» Required action:
Your job is to return every line of the listing holding the string "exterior".
BEGIN Source information
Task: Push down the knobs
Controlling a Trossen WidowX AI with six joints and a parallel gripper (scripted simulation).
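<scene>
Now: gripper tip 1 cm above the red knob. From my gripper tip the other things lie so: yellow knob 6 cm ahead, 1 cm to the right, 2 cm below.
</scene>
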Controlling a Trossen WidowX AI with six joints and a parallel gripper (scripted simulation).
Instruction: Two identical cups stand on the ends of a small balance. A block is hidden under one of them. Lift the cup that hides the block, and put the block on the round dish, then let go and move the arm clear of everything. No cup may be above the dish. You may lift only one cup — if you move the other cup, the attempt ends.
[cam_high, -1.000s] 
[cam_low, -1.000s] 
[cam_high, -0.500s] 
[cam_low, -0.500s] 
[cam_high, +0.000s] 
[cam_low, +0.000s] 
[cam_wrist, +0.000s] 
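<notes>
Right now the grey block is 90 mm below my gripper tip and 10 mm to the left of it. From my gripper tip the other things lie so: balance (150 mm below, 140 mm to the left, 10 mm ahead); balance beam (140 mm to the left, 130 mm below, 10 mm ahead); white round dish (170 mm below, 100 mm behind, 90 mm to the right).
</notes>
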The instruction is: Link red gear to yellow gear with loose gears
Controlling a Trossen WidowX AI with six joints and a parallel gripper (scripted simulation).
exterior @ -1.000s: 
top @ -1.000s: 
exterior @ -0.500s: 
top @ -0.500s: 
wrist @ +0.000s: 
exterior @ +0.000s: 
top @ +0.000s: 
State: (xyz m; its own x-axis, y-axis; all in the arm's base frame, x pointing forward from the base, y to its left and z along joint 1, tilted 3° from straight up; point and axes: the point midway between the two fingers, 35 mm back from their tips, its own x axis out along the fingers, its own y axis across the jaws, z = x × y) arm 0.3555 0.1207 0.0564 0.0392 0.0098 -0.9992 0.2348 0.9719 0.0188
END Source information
» Output below:
exterior @ -1.000s: 
exterior @ -0.500s: 
exterior @ +0.000s: 

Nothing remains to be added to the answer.